*WHAT THIS TASK INVOLVES:*
Where the data below has the string "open", return the whole line.

--- EXERCISE MATERIALS Enclosed Below ---

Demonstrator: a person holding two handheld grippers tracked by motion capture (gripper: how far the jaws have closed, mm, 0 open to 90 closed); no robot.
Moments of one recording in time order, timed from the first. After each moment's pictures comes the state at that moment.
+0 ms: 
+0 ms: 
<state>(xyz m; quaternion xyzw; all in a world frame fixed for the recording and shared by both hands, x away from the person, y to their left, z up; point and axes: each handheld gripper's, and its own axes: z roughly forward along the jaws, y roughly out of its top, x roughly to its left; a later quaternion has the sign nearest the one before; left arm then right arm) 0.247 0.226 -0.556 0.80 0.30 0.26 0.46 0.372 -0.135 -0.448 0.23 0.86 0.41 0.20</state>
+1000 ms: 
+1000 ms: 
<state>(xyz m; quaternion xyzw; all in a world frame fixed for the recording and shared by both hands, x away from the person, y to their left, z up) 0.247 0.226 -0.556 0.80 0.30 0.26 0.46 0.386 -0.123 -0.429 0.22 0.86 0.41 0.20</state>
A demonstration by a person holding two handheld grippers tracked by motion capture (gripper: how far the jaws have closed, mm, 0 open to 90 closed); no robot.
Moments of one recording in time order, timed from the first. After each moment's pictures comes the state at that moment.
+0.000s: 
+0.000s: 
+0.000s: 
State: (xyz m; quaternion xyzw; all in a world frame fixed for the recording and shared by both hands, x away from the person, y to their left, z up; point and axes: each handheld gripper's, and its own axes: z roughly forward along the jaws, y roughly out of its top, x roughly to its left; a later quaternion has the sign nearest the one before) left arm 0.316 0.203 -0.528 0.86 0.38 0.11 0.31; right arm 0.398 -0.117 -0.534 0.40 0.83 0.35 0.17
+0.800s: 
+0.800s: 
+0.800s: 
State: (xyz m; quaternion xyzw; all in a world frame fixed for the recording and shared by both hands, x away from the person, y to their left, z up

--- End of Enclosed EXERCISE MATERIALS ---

*SOLUTION TO THIS TASK:*
Demonstrator: a person holding two handheld grippers tracked by motion capture (gripper: how far the jaws have closed, mm, 0 open to 90 closed); no robot.
A demonstration by a person holding two handheld grippers tracked by motion capture (gripper: how far the jaws have closed, mm, 0 open to 90 closed); no robot.

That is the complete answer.